When you name a thriller Stoker, you immediately have people concluding it has something to do with Bram Stoker, author of Dracula, and therefore maybe the movie involves vampires. The film’s characters address that at one point but let’s stipulate that there are no members of the undead here. Instead, we have a stylish, noirsh film that marks a mostly successful American debut for Korean director Chan-Wook Park. Starring Mia Wasikowska, Nicole Kidman, and Matthew Goode, it’s an uncomfortable story of family.
India Stoker (Wasikowska) has just lost her father, shattering their close bonds. Distraught, she is withdrawn, and initially shrinks further within Goth herself when Uncle Charlie (Goode) turns up and comes to live with her and her mother Evelyn (Kidman). In her eighteen years, India has never heard of an Uncle Charlie and more, what she begins to hear strikes her as fantastic and contradictory. Is he a rich adventurer, an ex-con, an opportunist? Maybe all of the above. But, as Charlie insinuates himself into their Tennessee home, life changes.
India is uncomfortable around Charlie until his charismatic personality begins to change how she acts and more, how she sees herself. There’s a hint of sexual desire pouring forth while her own mother, dealing with the loss in her own way, seems equally drawn, making dinner time more than a little awkward. There’s a piano duet that is nicely sexually charged and the film is filled with visual metaphors that make this a cut above most thrillers.

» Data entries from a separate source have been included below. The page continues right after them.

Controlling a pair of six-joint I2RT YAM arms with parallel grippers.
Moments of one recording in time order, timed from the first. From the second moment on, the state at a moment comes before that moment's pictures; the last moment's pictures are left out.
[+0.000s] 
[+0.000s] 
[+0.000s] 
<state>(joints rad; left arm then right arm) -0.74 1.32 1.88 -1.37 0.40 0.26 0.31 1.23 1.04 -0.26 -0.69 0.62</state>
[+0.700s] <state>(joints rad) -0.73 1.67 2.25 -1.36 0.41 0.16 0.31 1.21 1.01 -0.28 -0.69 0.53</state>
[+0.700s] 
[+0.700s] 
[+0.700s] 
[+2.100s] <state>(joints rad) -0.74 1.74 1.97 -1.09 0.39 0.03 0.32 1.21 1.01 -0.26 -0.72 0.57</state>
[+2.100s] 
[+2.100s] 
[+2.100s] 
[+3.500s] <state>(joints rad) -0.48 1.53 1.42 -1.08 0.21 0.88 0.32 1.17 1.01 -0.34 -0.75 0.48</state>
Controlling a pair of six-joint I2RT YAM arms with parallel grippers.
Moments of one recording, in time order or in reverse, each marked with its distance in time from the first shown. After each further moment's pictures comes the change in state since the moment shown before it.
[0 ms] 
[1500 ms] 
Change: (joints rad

Wentworth Miller’s script was inspired by Alfred Hitchcock’s Shadow of a Doubt down to naming the mysterious stranger Uncle Charlie. There are plenty of structural ticks Miller picks up from the old master, successfully maintain the tension throughout the 99 minutes. Unfortunately, like Hitchcock, the characters are cold, never quite warming up to one another or the audience and undercuts the movie’s impact. And trust me, this film has plenty of impact, especially when things get violent and here Park exceeds Hitchcock, bringing his natural talents to the fore.
The performances are strong and should have been stronger and this might be a culturally issue as Park works with his Australia/English cast in an American setting. Goode (Watchmen) is nicely creepy while the women vie for coolest character.
This is a strong transfer to Blu-ray, out this week from 20th Century Home Entertainment. Cinematographer Chung Chung-hoon’s imagery is well preserved, letting the atmosphere ooze into your home. The matching audio allows you to enjoy the splash of rain, the crack of a hardboiled egg and the eeriness of Clint Mansell’s excellent score.
The disc, which comes with an Ultraviolet digital copy, contains a handful of extras. There are three deleted/extended scenes (10:01), none of which are really missed; Stoker: A Filmmaker’s Journey (27:50), a Making Of mini-documentary that is cut above others of its ilk; Photography by Mary Ellen Mark (11:15), on-set photographs that can be auto-played or manually advanced;
London Theater Design (2:35), showing how a London theater was transformed for the film’s premiere; and, Theatrical Behind-the-Scenes, seven short featurettes that were repurposed from the documentary and rehashes that material. You also get the theatrical trailers.